In 2004, Bowman began the season as the Cowboys' captain before being replaced by new recruit Travis Norton in Round 7. He played 21 games that season and played in the finals for the first time as the Cowboys finished 7th on the ladder, their highest ever finish at the time. He started two games at centre for Queensland in the 2004 State of Origin series.

In 2005, he played 25 games, scoring nine tries, and started at centre for Queensland in all three games of the 2005 State of Origin series. On 2 October 2005, he started at centre in the Cowboys' 2005 NRL Grand Final loss to the Wests Tigers. Following the season, he won the club's Players' Player award. In 2006, he played just 16 games, scoring three tries, in a season plagued by a neck injury.

On 3 June 2007, Bowman announced that he would retire at the end of the 2007 NRL season. On 30 August, the club announced that their Player of the Year award would be renamed the Paul Bowman Medal in his honour. In Round 25, he became the first player to play 200 games for the Cowboys in their 38–32 win over the Canterbury Bulldogs.

He played his final home game for the club in a 49–12 semi final win over the Warriors, kicking the first goal of his career. He ended his first grade career as the last Cowboys foundation player to retire, playing 203 games for the club over 13 seasons.

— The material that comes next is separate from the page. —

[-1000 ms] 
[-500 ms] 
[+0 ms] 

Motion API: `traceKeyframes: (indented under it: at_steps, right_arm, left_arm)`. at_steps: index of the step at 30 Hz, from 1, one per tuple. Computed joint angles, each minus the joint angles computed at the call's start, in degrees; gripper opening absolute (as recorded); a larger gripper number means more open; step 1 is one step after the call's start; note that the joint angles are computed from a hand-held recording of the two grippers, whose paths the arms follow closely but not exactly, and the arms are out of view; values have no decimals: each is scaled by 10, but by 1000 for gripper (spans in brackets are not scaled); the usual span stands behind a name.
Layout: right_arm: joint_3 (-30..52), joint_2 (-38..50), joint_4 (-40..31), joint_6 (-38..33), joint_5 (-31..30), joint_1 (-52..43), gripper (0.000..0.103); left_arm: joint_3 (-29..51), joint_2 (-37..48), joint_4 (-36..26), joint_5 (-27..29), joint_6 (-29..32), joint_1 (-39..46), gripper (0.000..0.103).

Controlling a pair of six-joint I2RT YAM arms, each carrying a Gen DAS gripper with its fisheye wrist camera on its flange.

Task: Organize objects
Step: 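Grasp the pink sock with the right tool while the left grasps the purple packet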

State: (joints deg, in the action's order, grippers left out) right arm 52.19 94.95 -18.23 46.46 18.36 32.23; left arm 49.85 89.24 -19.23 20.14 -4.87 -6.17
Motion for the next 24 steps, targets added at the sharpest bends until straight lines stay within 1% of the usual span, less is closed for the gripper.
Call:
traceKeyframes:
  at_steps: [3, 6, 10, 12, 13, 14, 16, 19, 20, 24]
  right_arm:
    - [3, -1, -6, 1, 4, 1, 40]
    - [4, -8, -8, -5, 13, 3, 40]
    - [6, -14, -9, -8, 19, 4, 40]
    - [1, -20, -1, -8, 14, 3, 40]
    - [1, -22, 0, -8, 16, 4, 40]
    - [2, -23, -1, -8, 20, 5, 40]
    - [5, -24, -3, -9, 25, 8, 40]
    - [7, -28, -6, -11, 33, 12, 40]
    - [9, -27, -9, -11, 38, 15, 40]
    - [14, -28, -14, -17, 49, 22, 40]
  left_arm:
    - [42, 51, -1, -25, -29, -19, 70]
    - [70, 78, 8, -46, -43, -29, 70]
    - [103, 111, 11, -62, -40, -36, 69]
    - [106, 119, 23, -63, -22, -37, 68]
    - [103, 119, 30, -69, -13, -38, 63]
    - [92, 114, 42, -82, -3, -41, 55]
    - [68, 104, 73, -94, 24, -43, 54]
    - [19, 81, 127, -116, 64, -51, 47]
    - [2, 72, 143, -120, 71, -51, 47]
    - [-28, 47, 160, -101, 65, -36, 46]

==Achievements and accolades==
===Individual===
- North Queensland Cowboys Player of the Year: 1999, 2000
- North Queensland Cowboys Players' Player: 2005

==Statistics==
===NRL===
 Statistics are correct to the end of the 2007 season

| Season | Team | Matches | T | G | GK % | F/G | Pts |
|---|---|---|---|---|---|---|---|
| 1995 | North Queensland | 7 | 1 | 0 | — | 0 | 4 |
| 1996 | North Queensland | 6 | 2 | 0 | — | 0 | 8 |
| 1997 | North Queensland | 10 | 2 | 0 | — | 0 | 8 |
| 1998 | North Queensland | 6 | 1 | 0 | — | 0 | 4 |
| 1999 | North Queensland | 16 | 2 | 0 | — | 0 | 8 |
| 2000 | North Queensland | 20 | 8 | 0 | — | 0 | 32 |
| 2001 | North Queensland | 25 | 12 | 0 | — | 0 | 48 |
| 2002 | North Queensland | 14 | 10 | 0 | — | 0 | 40 |
| 2003 | North Queensland | 16 | 3 | 0 | — | 0 | 12 |
| 2004 | North Queensland | 21 | 4 | 0 | — | 0 | 16 |
| 2005 | North Queensland | 25 | 9 | 0 | — | 0 | 36 |
| 2006 | North Queensland | 16 | 3 | 0 | — | 0 | 12 |
| 2007 | North Queensland | 21 | 5 | 1 | 100% | 0 | 22 |
| Career totals |  | 203 | 62 | 1 | 100% | 0 | 250 |

===State of Origin===

| † | Denotes seasons in which Bowman won a State of Origin Series |

| Season | Team | Matches | T | G | GK % | F/G | Pts |
|---|---|---|---|---|---|---|---|
| 2000 | Queensland | 3 | 0 | 0 | — | 0 | 0 |
| 2001† | Queensland | 3 | 2 | 0 | — | 0 | 8 |
| 2003 | Queensland | 1 | 0 | 0 | — | 0 | 0 |
| 2004 | Queensland | 2 | 0 | 0 | — | 0 | 0 |
| 2005 | Queensland | 3 | 0 | 0 | — | 0 | 0 |
| Career totals |  | 12 | 2 | 0 | — | 0 | 8 |

==Post-playing career==
In 2008, Bowman began a part-time assistant coaching role with the Cowboys under-20 side. Later that season, he became a full-time assistant coach with the club's NRL squad, signing until the end of the 2010 season. In 2011, he became the club's High Performance Manager, a role he held until the end of the 2018 season.

On 17 May 2015, Bowman was named at centre in the Cowboys 20-year team and, alongside Matt Sing, was an inaugural inductee into the Cowboys' Hall of Fame.

On 9 October 2018, he was named the Cowboys' Head of Sports Science. On 30 October 2020, he became the club's Head of Performance.